WORK INSTRUCTIONS: All lines from the one containing "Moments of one" through the end of the data below are to be transcribed exactly. Leave out the rest.

DATA BELOW:
* * * * * * *

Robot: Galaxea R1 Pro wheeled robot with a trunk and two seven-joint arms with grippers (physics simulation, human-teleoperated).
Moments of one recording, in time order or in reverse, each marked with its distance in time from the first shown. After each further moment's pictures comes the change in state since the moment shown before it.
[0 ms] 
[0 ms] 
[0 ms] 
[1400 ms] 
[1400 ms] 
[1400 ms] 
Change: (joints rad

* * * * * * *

EXPECTED OUTPUT:
Moments of one recording, in time order or in reverse, each marked with its distance in time from the first shown. After each further moment's pictures comes the change in state since the moment shown before it.
[0 ms] 
[0 ms] 
[0 ms] 
[1400 ms] 
[1400 ms] 
[1400 ms] 
Change: (joints rad

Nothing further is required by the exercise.